The main issue I have with the idea of Navi 21 is that its a 32-wide warp, when CDNA2 (like MX250x) is 64-wide warp.

Granted, RDNA and CDNA still have largely the same assembly language, so its still better than using say... NVidia GPUs. But I have to imagine that the 32-wide vs 64-wide difference is big in some use cases. In particular: low-level programs that use warp-level primitives, like DPP, shared-memory details and such.

I assume the super-computer programmers want a cheap system to have under their desk to prototype code that's similar to the big MI250x system. Vega56/64 is several generations old, while 6800 xt is pretty different architecturally. It seems weird that they'd have to buy MI200 GPUs for this purpose, especially in light of NVidia's strategy (where A2000 nvidia could serve as a close replacement. Maybe not perfect, but closer to the A100 big-daddy than the 6800xt is to the big daddy MI250x).

--------

EDIT: That being said: this is probably completely moot for my own purposes. I can't afford an MI250x system at all. At best I'd make some kind of hand-built consumer rig for my own personal purposes. So 6800 xt would be all I personally need. VRAM-constraints feel quite real, so the 16GBs of VRAM at that price makes 6800xt a very pragmatic system for personal use and study.

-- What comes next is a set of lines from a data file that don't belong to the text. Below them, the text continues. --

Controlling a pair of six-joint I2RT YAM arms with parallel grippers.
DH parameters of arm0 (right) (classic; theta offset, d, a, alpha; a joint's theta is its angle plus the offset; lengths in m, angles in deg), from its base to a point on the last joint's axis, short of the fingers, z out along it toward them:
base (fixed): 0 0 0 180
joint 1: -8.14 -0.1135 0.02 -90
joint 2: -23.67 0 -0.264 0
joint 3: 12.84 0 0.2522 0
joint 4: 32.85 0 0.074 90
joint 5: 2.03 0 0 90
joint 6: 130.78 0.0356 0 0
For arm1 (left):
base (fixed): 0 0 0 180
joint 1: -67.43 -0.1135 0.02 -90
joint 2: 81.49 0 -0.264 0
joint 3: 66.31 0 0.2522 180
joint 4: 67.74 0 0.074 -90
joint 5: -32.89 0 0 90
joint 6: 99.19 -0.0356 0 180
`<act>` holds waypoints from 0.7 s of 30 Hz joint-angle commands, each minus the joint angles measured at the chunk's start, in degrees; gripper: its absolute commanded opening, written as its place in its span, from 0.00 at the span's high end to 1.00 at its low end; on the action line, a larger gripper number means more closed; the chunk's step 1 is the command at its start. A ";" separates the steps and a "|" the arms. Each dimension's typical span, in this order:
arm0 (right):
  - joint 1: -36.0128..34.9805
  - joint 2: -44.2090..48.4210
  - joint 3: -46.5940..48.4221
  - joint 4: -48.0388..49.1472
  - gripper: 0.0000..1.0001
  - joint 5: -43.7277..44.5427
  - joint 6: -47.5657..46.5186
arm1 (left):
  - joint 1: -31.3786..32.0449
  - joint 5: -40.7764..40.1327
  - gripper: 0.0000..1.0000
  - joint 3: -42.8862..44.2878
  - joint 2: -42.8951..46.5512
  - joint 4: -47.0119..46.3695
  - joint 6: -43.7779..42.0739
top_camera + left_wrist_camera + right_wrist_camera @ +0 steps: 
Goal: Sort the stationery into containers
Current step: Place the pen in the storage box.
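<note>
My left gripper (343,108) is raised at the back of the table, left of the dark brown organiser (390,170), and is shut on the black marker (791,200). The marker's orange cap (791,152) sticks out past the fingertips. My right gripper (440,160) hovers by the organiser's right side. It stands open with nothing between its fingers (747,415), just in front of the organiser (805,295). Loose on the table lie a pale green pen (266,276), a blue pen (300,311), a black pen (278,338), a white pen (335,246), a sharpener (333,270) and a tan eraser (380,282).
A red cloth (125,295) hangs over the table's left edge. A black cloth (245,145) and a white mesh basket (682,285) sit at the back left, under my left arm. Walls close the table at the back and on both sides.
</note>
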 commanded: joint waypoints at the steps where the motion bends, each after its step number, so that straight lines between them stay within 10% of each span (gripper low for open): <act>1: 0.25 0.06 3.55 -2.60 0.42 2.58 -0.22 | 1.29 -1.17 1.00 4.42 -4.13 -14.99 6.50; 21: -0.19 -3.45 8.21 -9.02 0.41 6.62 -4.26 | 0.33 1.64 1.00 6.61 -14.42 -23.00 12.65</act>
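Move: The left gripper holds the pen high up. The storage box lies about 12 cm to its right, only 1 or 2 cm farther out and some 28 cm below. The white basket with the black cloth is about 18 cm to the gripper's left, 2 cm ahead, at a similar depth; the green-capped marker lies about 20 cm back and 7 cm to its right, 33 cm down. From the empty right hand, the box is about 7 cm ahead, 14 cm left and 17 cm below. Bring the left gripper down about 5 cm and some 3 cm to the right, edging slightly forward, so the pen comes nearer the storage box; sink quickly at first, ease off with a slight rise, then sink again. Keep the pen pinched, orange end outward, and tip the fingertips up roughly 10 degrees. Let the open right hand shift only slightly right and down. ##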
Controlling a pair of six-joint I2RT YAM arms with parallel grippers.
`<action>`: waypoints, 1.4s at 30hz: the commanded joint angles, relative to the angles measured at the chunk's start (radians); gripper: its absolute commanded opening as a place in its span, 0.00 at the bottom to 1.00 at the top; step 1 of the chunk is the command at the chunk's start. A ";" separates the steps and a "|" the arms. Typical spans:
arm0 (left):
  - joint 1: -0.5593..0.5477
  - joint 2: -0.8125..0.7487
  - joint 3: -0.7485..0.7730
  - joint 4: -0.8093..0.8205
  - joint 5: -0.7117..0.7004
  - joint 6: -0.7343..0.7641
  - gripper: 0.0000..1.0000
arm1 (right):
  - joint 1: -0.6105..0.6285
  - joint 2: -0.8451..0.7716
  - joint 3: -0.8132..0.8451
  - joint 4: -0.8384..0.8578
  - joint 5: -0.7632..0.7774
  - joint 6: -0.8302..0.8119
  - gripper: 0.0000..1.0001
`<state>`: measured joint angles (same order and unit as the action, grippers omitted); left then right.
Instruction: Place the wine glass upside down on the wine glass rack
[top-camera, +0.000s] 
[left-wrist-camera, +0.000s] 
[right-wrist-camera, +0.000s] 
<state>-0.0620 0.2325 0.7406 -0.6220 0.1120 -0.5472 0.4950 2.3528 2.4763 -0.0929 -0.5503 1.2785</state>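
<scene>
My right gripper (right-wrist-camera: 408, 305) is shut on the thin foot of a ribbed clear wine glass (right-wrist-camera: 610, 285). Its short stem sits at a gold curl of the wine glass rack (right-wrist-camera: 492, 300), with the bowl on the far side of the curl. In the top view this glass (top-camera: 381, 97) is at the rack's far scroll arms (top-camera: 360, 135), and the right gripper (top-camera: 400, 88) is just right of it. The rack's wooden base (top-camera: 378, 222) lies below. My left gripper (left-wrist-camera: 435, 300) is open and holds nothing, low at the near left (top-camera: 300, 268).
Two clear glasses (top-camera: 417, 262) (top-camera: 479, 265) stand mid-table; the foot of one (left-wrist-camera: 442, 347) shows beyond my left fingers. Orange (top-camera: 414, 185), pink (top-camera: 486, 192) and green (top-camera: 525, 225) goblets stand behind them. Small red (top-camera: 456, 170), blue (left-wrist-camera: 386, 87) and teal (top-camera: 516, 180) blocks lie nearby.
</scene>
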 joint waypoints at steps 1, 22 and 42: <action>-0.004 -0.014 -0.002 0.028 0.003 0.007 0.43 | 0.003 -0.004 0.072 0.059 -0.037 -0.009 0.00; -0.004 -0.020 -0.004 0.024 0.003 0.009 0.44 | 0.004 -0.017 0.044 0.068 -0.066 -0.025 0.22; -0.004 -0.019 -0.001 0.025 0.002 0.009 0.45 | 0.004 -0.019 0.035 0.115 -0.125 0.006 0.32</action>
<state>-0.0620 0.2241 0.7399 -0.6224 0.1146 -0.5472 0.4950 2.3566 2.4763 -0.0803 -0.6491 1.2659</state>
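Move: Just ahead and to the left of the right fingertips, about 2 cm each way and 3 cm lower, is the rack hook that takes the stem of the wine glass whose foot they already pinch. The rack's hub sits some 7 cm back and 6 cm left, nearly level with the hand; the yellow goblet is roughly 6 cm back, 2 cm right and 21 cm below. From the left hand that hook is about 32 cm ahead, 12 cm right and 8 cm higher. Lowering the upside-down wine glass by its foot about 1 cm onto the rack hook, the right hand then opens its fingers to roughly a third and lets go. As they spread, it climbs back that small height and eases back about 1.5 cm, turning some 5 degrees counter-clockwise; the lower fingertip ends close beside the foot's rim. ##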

The radeon vii was a great choice for that while it was on sale. I'm going to be quite sad when mine die.
Interesting. So what is your workflow right now?
Develop against CUDA locally. Port my kernels to ROCm, and occupy a whole HPC node for debugging and performance tuning for a week. It’s terrible.

Edit: I should say that their recommendation is to write the kernels in ‘hip’ which is supposed to be their cross device wrapper for both cuda or ROCm. I’m writing in Julia however so that’s not possible.

The AMD software stack has been behind for a long time but I feel like we're finally catching up. I heard that HIP (and hopefully the rest of ROCM) is now supported on the RX6800XT consumer GPU... maybe that could help? BTW my team at AMD has been using Julia for ML workloads for a while. We should get in touch - maybe some of the lessons we learn can be useful to you. My email is claforte. The domain I'm sure you can guess. ;-)
BTW have you tried `KernelAbstractions.jl`? With it you can write code once that will run reasonably fast on AMD or NVIDIA GPUs or even on CPU. One of our engineers just started using it and is pleased with it - apparently the performance is nearly equivalent to native CUDA.jl or AMDGPU.jl, and the code is simpler.
If you are using Julia I would recommend looking at AMDGPU.jl and (pluging my own project here) KernelAbstractions.jl
Can you write SYCL code and compile it to ROCm for production?